Action item: Every line below is to be copied exactly, with the pictures left out.

Task material:
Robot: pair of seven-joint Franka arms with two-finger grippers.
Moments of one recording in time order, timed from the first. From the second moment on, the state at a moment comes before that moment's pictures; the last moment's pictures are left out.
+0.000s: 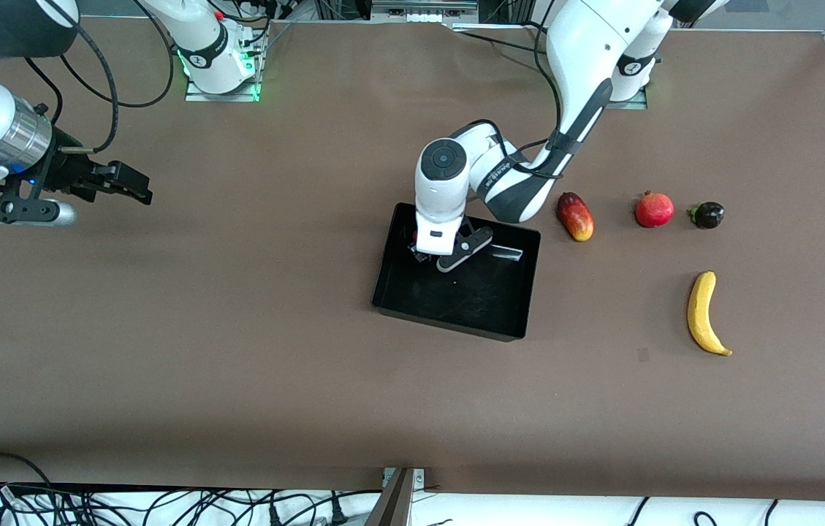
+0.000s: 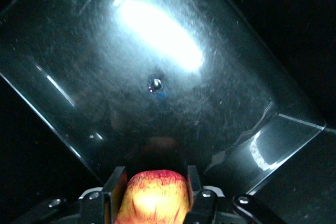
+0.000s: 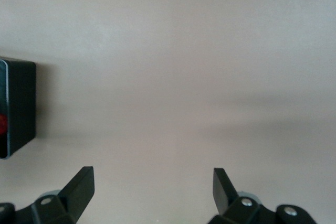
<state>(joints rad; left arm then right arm) -0.51 0.70 -0.29 -1.63 0.27 2.32 -1.58 0.23 0.04 -0.11 -1.67 0.06 1.66 0.17</state>
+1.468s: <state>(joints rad) -0.26 0.49 -0.21 -1.48 0.18 1.77 -1.07 0.21 0.06 -0.10 -1.63 0.00 1.68 0.17</state>
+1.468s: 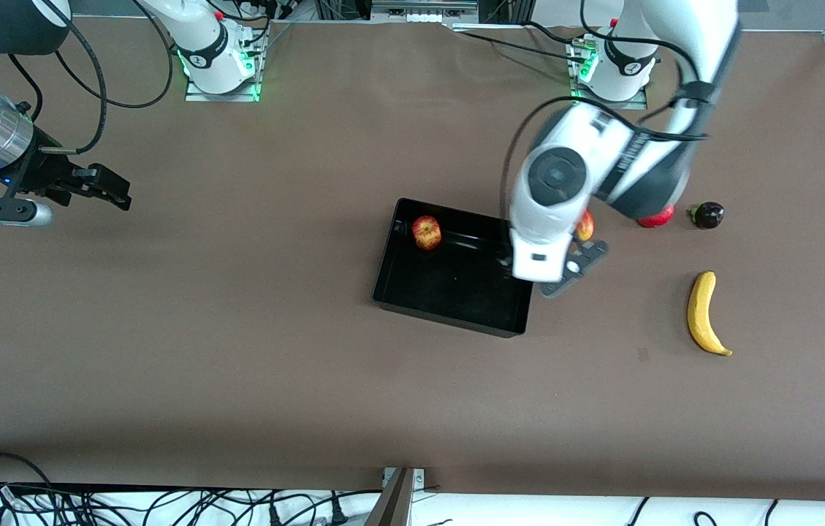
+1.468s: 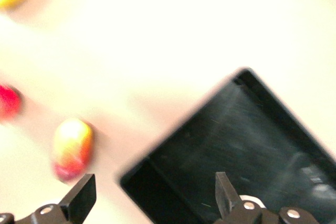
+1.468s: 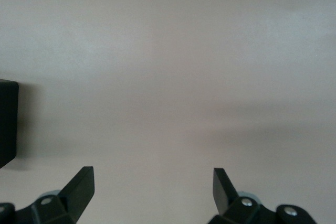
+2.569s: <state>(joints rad) 0.23 0.76 -0.16 -1.50 0.29 2.16 0.18 0.21 0.06 -0.10 -1.63 0.00 1.70 0.17</state>
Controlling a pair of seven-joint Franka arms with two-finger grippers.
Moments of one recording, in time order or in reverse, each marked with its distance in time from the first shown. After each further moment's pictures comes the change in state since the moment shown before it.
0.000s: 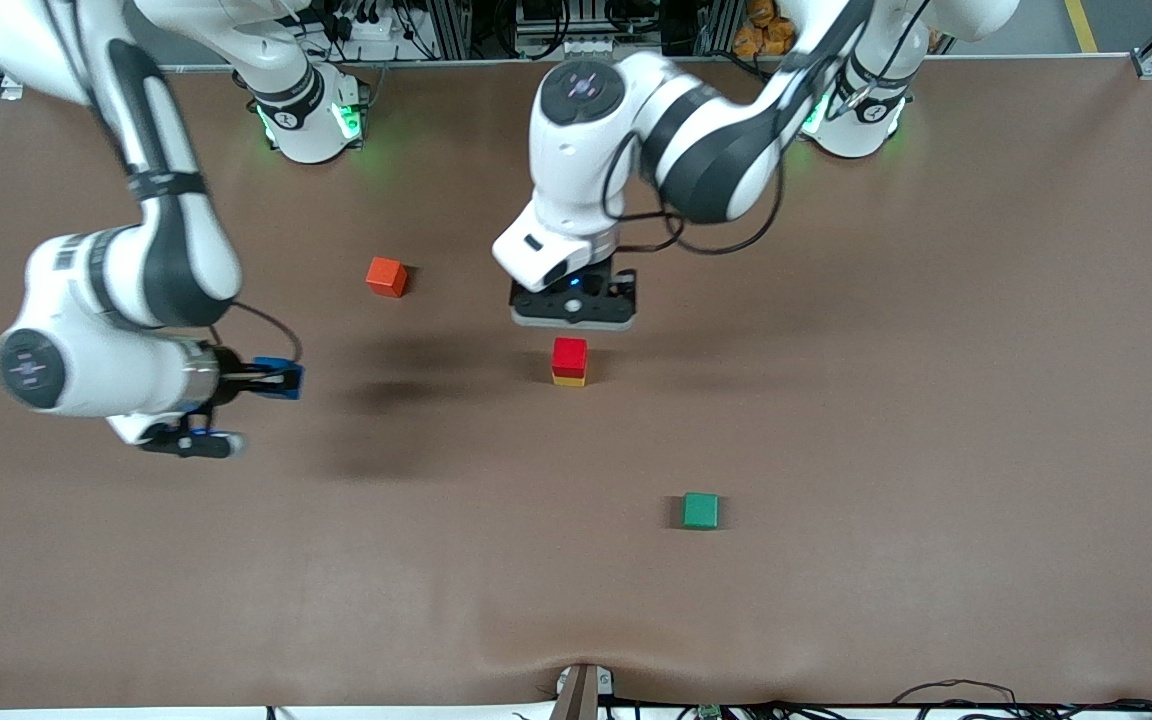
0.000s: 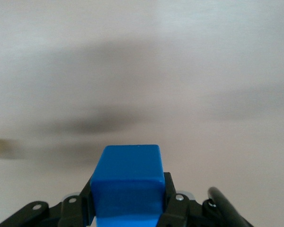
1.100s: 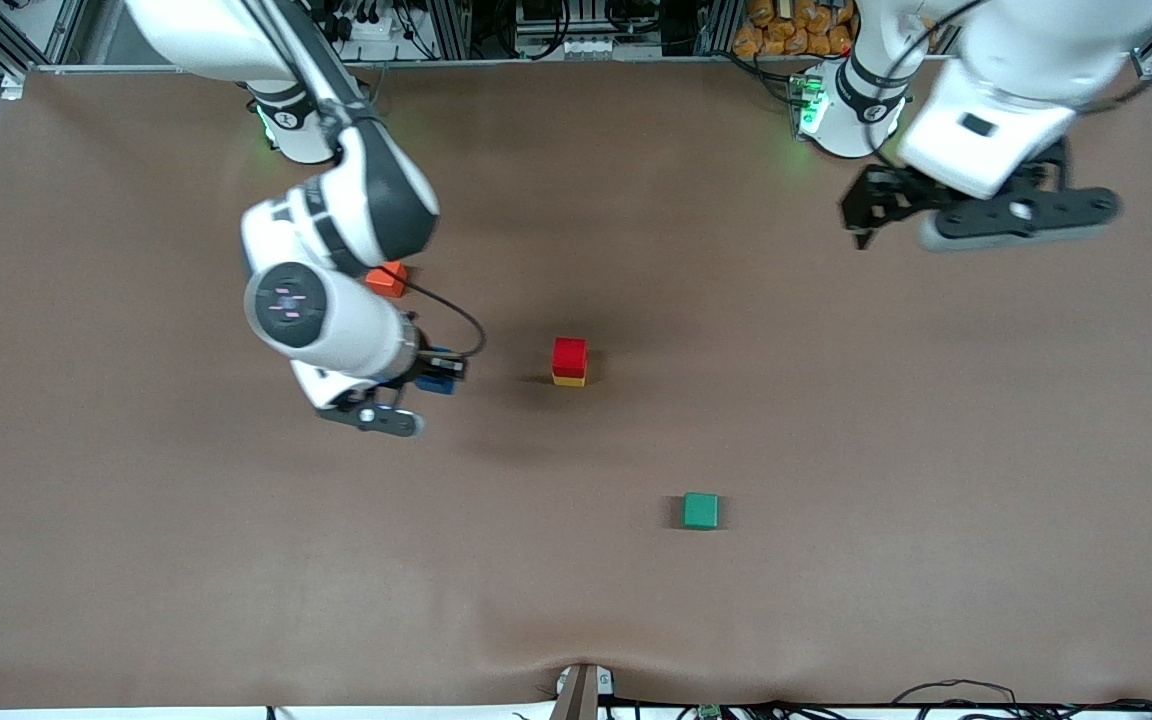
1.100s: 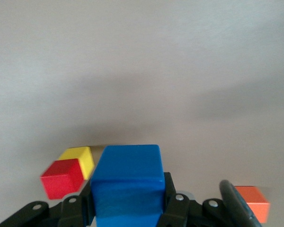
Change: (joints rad) left arm 0.404 -0.371 0.008 -0.016 0.002 -0.483 0.418; right arm 0.317 0.139 0.001 0.233 0.040 0.062 0.475
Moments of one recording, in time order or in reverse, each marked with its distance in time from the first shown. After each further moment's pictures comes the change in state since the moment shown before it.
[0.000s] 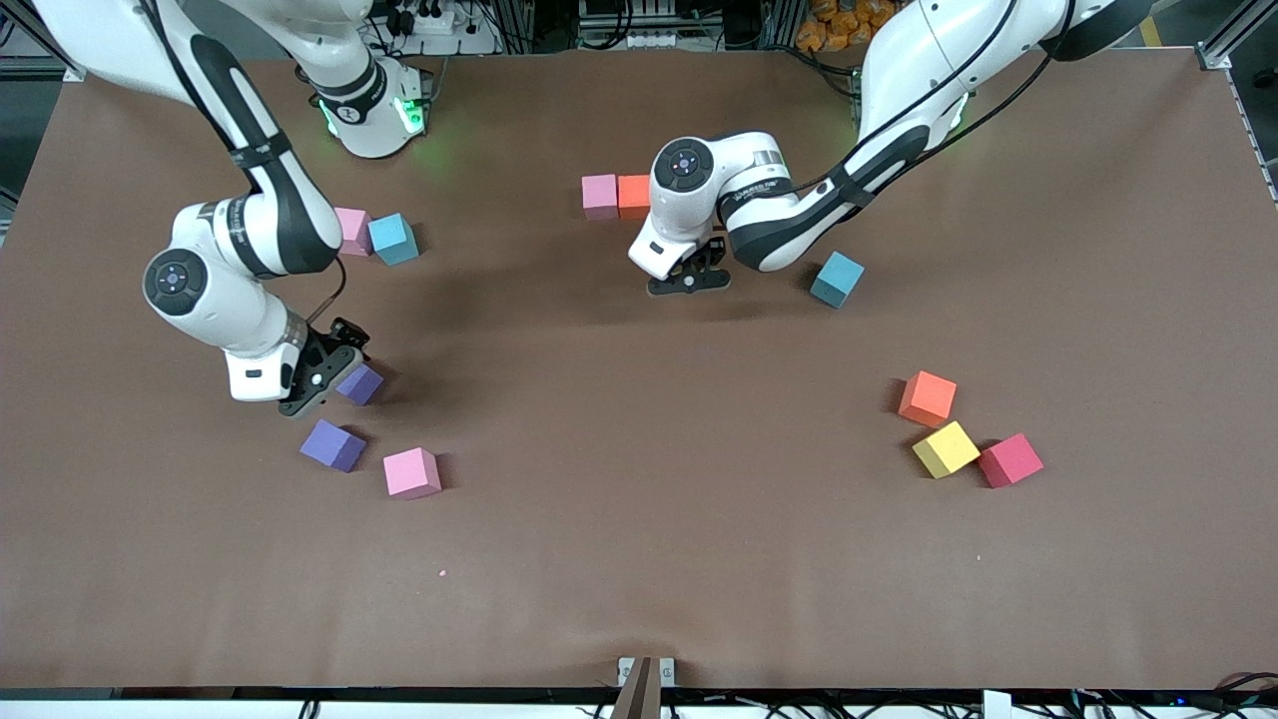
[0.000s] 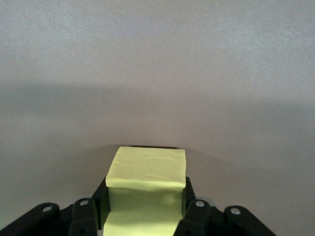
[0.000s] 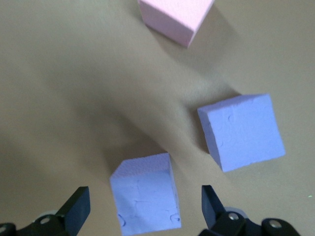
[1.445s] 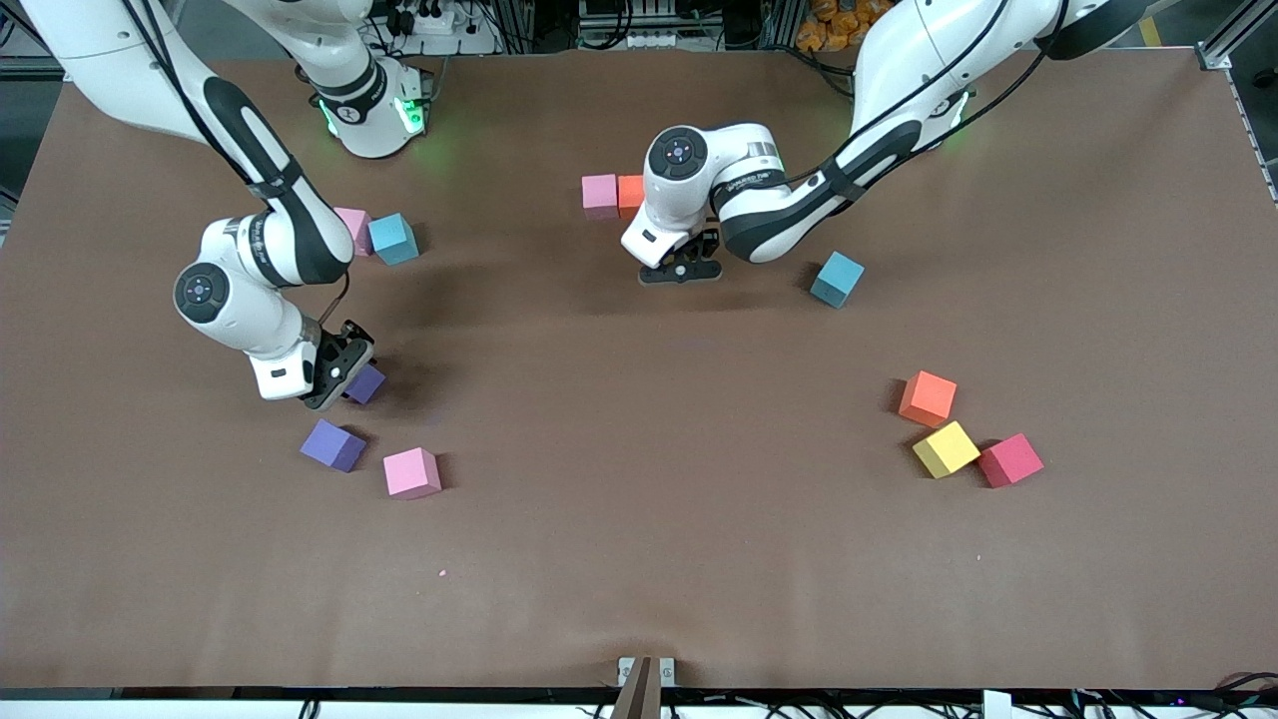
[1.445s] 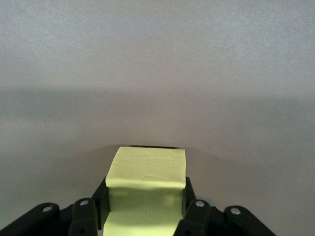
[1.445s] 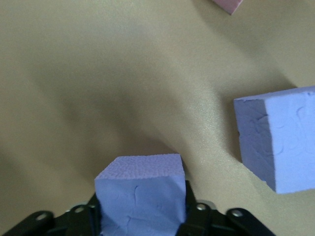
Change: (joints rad) left arm -0.012 0.001 -0.012 -0.015 0.000 0.024 0.003; right arm -0.005 0.083 -0.014 -0.056 0.000 0.128 -0.141
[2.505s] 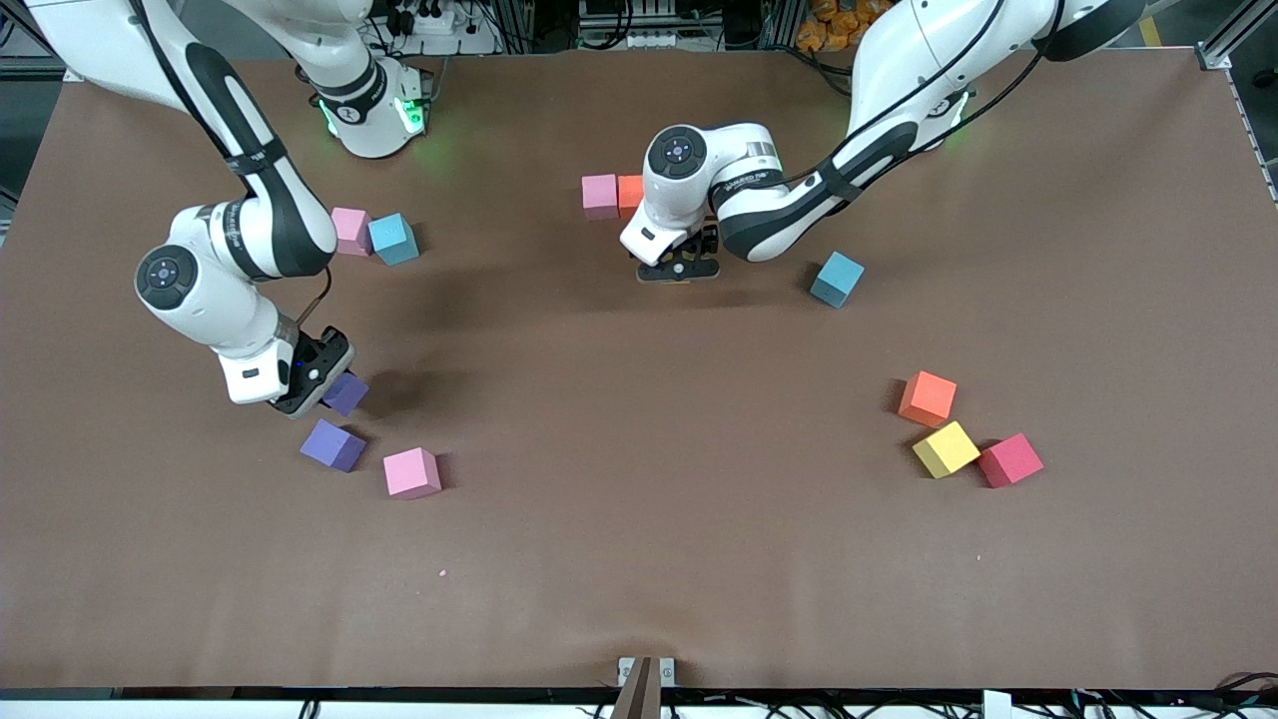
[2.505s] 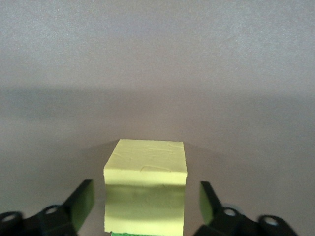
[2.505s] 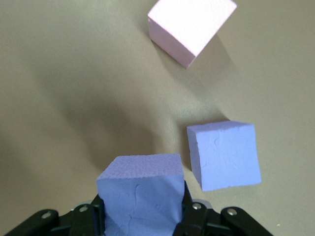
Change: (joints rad) left arm -0.004 0.006 0.005 -0.008 0.000 0.006 -0.001; right arm 0.003 -0.087 0.023 0.077 0.000 -0.095 -0.020
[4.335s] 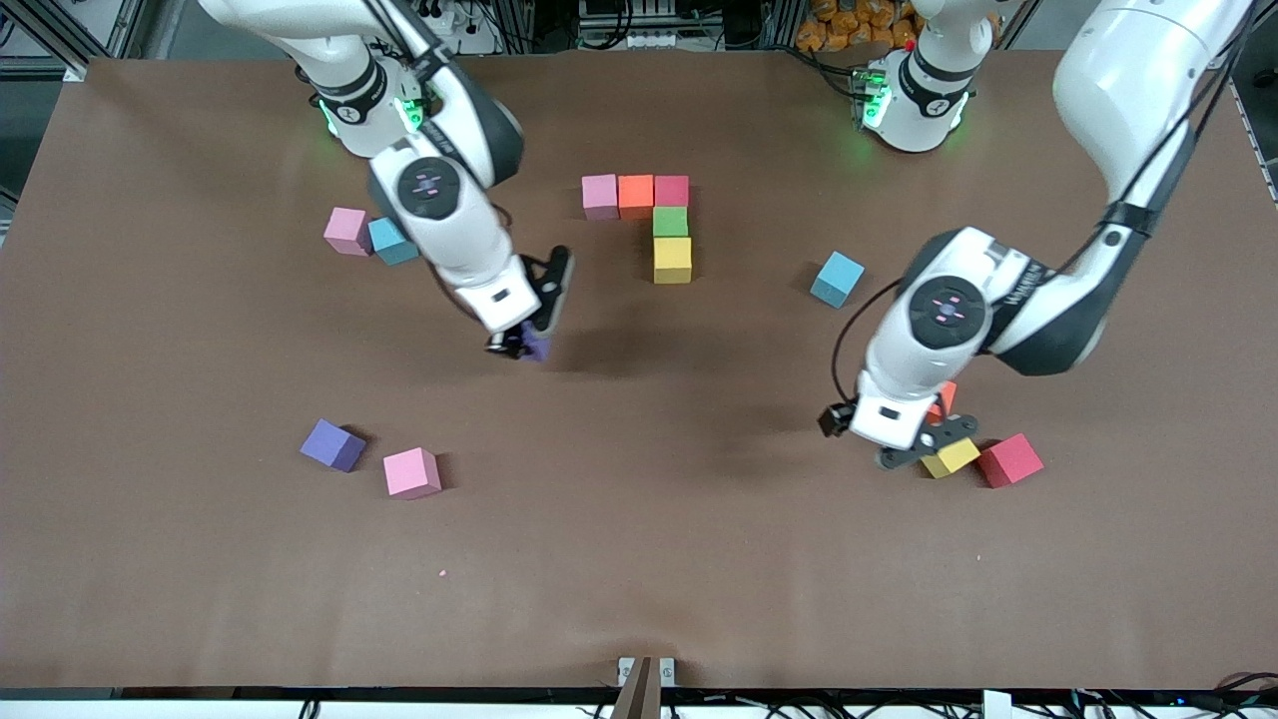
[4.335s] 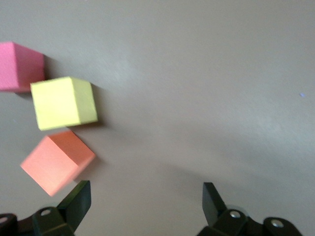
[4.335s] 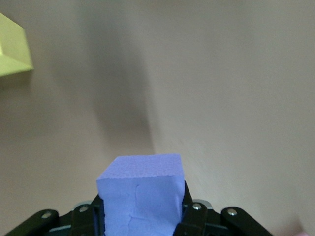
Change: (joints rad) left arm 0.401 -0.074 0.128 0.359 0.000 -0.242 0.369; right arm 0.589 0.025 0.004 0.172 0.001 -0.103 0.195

Expected answer:
Robot: pair of seven-joint Franka arms with two-finger grippers.
Moments of one recording in time order, timed from the first. From the second moment on, the state at a moment comes before that moment's pictures; the last moment's pictures are left out.
+0.000s: 
+0.000s: 
+0.000s: 
<state>(joints rad; left arm then right arm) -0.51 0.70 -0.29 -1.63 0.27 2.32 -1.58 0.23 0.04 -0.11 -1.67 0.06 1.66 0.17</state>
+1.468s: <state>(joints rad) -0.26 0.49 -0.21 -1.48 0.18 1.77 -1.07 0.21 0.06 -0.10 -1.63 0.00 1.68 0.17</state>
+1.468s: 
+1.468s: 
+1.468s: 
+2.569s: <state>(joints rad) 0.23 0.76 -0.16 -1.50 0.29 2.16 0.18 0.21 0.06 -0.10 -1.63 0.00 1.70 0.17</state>
Controlling a pair of seven-joint Franka arms with two-finger grippers.
Moments of one recording, in time order or in reverse, each marked with its distance in time from the first shown. After each further moment's pictures comes the change in state since the moment shown before it.
0.000s: 
0.000s: 
1.100s: 
1.100s: 
Change: (joints rad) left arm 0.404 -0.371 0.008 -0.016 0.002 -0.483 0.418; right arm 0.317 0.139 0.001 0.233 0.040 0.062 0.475
Moments of one recording, in time order or in reverse, each marked with its distance in time from the first shown. After each further moment's pictures comes the change in state since the moment shown before it.
[0.000s] 
[0.000s] 
[0.000s] 
[1.445s] 
[1.445s] 
[1.445s] 
Change: (joints rad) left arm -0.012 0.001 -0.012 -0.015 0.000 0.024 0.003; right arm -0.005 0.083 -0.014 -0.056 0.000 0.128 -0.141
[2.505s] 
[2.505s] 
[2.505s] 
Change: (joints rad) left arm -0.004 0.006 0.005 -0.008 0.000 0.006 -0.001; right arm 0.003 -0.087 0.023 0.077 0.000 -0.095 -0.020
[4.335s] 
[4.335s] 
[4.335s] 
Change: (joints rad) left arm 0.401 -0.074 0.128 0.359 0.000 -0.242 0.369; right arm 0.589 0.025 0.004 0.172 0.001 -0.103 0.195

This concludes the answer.